Tompkins' performances involve rapid readings from typewritten works.
While Sue Tompkins' work owes much to various literary and art-historical movements, such as Concrete Poetry, the Beat poets and typewriter art, she frequently emerges as the rebellious offspring rather than as a clear descendent of these genres. Her performances usually involve three items: a stool, a microphone and a ring-binder full of hundreds of sheets of paper. She reads from these at a hyperactive pace, developing her rhythm. In a previous incarnation, she was a singer in the now defunct post-punk band, Life Without Buildings.
Tompkins's typewritten works are not residues of her performances, but a parallel practice, often using broadsheets that have been folded to fit into a typewriter, and that still bear the creases of this process. She presents segments of language, often de-contextualised snatches of everyday conversations.
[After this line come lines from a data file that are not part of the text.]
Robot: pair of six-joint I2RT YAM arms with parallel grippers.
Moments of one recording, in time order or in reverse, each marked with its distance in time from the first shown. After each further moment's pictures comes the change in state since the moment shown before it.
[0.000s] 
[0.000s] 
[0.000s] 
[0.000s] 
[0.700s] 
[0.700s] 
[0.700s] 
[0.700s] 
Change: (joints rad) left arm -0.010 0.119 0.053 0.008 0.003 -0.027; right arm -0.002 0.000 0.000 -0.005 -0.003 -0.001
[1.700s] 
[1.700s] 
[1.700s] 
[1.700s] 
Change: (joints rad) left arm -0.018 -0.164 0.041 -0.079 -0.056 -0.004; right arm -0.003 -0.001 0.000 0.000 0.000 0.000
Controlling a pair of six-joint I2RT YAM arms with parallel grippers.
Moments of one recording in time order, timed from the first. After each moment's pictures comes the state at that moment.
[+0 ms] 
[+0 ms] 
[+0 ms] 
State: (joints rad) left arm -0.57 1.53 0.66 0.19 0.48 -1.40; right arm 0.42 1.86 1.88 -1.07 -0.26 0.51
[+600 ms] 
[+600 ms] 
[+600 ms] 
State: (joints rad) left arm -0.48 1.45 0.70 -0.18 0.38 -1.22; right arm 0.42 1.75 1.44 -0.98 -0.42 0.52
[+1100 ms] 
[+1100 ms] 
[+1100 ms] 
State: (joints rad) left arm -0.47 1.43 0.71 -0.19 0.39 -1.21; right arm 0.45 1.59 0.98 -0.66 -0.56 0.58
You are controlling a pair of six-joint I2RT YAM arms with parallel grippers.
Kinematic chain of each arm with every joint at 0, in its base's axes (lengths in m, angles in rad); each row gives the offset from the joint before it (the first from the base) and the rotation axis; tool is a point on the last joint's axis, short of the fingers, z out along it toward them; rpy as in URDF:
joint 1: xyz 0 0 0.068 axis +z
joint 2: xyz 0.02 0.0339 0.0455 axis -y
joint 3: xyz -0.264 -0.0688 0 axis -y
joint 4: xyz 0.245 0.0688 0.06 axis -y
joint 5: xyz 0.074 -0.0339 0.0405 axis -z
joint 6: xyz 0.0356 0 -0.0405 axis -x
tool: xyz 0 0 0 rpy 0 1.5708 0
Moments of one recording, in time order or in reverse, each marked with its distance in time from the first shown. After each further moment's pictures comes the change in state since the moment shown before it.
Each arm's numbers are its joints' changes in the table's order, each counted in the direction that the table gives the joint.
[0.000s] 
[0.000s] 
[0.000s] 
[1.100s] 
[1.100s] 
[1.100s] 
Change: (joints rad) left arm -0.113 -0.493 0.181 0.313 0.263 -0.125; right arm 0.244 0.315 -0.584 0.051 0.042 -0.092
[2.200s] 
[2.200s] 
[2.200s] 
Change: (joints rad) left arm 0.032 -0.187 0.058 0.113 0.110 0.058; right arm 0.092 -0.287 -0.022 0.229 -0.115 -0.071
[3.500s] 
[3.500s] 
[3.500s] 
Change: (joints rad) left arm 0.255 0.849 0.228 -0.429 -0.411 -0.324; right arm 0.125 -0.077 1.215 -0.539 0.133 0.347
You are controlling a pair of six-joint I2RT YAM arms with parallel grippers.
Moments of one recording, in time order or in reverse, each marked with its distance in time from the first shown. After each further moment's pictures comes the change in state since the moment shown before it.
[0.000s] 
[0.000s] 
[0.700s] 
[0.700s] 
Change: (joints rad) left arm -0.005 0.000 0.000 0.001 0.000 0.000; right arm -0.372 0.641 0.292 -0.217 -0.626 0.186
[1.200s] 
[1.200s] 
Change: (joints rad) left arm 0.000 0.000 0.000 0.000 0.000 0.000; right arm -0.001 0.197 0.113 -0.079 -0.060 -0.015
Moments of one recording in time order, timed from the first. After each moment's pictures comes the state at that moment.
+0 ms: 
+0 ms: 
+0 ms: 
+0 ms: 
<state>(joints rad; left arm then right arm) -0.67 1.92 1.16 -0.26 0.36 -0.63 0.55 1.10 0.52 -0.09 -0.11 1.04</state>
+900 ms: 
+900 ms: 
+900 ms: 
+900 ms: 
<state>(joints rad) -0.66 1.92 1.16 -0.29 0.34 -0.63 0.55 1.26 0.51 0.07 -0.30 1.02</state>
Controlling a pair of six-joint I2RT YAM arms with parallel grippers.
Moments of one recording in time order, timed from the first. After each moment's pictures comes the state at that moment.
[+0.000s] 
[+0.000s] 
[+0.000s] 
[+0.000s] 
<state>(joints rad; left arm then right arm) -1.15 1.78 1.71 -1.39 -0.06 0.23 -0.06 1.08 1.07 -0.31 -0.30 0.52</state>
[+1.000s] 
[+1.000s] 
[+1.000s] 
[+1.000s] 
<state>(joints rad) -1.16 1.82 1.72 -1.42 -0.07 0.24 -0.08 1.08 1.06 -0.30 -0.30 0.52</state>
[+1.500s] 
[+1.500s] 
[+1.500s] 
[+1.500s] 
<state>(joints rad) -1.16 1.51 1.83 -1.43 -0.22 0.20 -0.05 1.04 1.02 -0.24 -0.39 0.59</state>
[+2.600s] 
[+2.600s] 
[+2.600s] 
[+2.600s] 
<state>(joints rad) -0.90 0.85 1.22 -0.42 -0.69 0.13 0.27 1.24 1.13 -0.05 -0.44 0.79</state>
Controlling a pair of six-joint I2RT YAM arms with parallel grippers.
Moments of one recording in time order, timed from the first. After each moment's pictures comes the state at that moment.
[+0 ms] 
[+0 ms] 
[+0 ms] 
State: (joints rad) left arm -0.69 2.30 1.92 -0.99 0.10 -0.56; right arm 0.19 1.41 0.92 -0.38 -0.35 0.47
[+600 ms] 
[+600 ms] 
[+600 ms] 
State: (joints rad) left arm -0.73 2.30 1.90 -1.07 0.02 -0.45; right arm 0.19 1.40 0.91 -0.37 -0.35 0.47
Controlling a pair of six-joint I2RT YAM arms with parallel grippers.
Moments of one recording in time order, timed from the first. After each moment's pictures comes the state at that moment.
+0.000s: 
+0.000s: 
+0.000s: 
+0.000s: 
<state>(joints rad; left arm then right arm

Words are given emphasis through repetition, juxtaposition, misspellings and uneven spacing.
Sue Tompkins was born in Glasgow in 1971, graduated from the Glasgow School of Art in 1994, and is still based in the city. She has had solo exhibitions in numerous venues, including the Showroom, London, in 2007. Tompkins has also performed at institutions and events around the world, notably the Scottish Pavilion at the Venice Biennale in 2005, and Tate Britain in 2006.